INSTRUCTIONS FOR THE TASK ::
Start at the first record below and retype through the last, exactly.

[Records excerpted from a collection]

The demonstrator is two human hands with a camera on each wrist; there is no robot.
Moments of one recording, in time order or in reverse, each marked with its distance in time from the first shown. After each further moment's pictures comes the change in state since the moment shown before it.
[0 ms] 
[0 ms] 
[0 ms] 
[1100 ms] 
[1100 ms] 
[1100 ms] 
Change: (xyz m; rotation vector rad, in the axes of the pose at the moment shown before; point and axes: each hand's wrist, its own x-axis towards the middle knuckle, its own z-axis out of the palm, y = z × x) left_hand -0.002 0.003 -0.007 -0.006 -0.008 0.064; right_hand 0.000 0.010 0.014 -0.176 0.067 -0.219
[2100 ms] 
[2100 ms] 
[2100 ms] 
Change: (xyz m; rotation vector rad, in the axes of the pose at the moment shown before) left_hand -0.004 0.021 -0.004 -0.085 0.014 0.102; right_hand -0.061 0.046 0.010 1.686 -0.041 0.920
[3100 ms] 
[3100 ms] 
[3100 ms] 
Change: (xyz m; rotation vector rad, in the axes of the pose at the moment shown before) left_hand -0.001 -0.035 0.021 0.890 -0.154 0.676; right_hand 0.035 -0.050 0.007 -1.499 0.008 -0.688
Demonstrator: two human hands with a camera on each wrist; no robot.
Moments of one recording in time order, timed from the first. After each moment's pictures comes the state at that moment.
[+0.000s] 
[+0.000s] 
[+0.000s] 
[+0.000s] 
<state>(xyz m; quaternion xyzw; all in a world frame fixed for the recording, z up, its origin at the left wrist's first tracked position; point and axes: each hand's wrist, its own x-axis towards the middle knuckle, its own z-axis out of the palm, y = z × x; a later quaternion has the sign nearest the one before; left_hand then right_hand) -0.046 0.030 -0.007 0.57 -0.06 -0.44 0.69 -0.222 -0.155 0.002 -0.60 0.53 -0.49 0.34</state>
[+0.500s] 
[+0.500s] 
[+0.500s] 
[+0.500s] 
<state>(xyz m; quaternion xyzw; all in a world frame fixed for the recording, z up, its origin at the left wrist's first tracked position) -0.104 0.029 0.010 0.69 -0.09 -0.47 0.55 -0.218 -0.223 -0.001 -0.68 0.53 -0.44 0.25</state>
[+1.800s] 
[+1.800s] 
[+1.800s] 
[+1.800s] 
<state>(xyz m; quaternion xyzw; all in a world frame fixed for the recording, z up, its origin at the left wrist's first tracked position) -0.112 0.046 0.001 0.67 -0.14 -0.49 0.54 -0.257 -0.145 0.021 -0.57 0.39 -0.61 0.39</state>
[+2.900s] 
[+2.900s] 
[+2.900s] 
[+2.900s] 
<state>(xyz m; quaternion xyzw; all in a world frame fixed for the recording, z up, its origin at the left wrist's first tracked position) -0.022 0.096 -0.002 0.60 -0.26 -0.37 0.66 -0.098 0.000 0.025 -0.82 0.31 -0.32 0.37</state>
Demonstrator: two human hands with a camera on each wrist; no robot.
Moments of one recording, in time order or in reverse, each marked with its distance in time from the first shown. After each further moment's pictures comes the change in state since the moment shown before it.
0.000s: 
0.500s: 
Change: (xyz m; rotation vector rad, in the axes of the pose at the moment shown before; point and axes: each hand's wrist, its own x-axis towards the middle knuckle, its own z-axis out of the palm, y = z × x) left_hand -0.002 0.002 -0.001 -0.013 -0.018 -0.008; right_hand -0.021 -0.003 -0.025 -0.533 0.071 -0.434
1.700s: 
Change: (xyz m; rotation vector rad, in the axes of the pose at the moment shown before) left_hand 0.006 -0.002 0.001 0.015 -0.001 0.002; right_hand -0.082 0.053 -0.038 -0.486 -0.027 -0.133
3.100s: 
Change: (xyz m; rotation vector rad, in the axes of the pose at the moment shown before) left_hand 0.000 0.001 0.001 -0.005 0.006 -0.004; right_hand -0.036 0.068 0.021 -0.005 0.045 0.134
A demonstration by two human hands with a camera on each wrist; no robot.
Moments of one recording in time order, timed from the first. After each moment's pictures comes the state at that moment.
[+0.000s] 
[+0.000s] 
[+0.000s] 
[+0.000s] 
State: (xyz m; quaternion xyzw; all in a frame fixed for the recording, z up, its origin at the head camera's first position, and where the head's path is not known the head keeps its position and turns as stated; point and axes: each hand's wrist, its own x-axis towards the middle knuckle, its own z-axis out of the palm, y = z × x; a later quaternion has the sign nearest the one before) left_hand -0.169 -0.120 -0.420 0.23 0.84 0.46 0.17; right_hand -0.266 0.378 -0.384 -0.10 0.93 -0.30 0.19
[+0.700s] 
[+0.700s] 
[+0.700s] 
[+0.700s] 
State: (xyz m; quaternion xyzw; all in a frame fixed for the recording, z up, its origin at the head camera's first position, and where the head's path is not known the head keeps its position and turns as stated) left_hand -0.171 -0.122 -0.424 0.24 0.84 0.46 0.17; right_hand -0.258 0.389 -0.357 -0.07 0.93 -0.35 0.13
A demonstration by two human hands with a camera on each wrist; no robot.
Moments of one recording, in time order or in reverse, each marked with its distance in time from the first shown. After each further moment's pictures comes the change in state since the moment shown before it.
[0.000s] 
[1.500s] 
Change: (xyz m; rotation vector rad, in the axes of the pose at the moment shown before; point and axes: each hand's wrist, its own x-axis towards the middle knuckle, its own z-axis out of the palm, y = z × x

ANSWER ::
The demonstrator is two human hands with a camera on each wrist; there is no robot.
Moments of one recording, in time order or in reverse, each marked with its distance in time from the first shown. After each further moment's pictures comes the change in state since the moment shown before it.
[0 ms] 
[0 ms] 
[0 ms] 
[1100 ms] 
[1100 ms] 
[1100 ms] 
Change: (xyz m; rotation vector rad, in the axes of the pose at the moment shown before; point and axes: each hand's wrist, its own x-axis towards the middle knuckle, its own z-axis out of the palm, y = z × x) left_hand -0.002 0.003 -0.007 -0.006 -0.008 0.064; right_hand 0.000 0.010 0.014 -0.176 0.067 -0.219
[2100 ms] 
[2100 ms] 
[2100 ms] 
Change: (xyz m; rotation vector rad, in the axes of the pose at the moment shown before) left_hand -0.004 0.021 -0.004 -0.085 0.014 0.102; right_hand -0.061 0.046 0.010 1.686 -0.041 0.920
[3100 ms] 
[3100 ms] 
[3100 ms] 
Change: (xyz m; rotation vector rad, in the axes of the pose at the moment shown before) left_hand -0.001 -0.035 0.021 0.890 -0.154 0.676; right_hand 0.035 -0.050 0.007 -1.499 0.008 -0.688
Demonstrator: two human hands with a camera on each wrist; no robot.
Moments of one recording in time order, timed from the first. After each moment's pictures comes the state at that moment.
[+0.000s] 
[+0.000s] 
[+0.000s] 
[+0.000s] 
<state>(xyz m; quaternion xyzw; all in a world frame fixed for the recording, z up, its origin at the left wrist's first tracked position; point and axes: each hand's wrist, its own x-axis towards the middle knuckle, its own z-axis out of the palm, y = z × x; a later quaternion has the sign nearest the one before; left_hand then right_hand) -0.046 0.030 -0.007 0.57 -0.06 -0.44 0.69 -0.222 -0.155 0.002 -0.60 0.53 -0.49 0.34</state>
[+0.500s] 
[+0.500s] 
[+0.500s] 
[+0.500s] 
<state>(xyz m; quaternion xyzw; all in a world frame fixed for the recording, z up, its origin at the left wrist's first tracked position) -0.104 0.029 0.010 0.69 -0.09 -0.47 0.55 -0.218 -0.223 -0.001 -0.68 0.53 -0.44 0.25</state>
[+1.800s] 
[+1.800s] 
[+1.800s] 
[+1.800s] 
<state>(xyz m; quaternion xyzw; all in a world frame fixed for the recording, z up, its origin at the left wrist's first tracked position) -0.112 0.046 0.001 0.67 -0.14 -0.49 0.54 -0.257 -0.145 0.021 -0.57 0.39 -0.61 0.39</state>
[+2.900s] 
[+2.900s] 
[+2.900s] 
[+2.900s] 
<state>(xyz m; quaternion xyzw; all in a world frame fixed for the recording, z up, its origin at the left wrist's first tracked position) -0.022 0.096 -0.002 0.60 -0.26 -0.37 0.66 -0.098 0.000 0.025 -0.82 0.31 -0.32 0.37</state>
Demonstrator: two human hands with a camera on each wrist; no robot.
Moments of one recording, in time order or in reverse, each marked with its distance in time from the first shown. After each further moment's pictures comes the change in state since the moment shown before it.
0.000s: 
0.500s: 
Change: (xyz m; rotation vector rad, in the axes of the pose at the moment shown before; point and axes: each hand's wrist, its own x-axis towards the middle knuckle, its own z-axis out of the palm, y = z × x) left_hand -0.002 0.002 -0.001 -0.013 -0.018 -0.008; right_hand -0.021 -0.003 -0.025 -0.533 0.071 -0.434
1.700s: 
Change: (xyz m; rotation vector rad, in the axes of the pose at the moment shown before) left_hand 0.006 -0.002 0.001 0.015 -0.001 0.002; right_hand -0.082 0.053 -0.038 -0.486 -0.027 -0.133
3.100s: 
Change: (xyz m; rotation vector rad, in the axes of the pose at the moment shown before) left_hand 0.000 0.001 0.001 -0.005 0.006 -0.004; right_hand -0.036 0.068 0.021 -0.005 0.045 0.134
A demonstration by two human hands with a camera on each wrist; no robot.
Moments of one recording in time order, timed from the first. After each moment's pictures comes the state at that moment.
[+0.000s] 
[+0.000s] 
[+0.000s] 
[+0.000s] 
State: (xyz m; quaternion xyzw; all in a frame fixed for the recording, z up, its origin at the head camera's first position, and where the head's path is not known the head keeps its position and turns as stated; point and axes: each hand's wrist, its own x-axis towards the middle knuckle, its own z-axis out of the palm, y = z × x; a later quaternion has the sign nearest the one before) left_hand -0.169 -0.120 -0.420 0.23 0.84 0.46 0.17; right_hand -0.266 0.378 -0.384 -0.10 0.93 -0.30 0.19
[+0.700s] 
[+0.700s] 
[+0.700s] 
[+0.700s] 
State: (xyz m; quaternion xyzw; all in a frame fixed for the recording, z up, its origin at the head camera's first position, and where the head's path is not known the head keeps its position and turns as stated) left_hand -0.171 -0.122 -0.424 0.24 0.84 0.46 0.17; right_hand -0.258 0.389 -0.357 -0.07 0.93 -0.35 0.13
A demonstration by two human hands with a camera on each wrist; no robot.
Moments of one recording, in time order or in reverse, each marked with its distance in time from the first shown. After each further moment's pictures comes the change in state since the moment shown before it.
[0.000s] 
[1.500s] 
Change: (xyz m; rotation vector rad, in the axes of the pose at the moment shown before; point and axes: each hand's wrist, its own x-axis towards the middle knuckle, its own z-axis out of the palm, y = z × x

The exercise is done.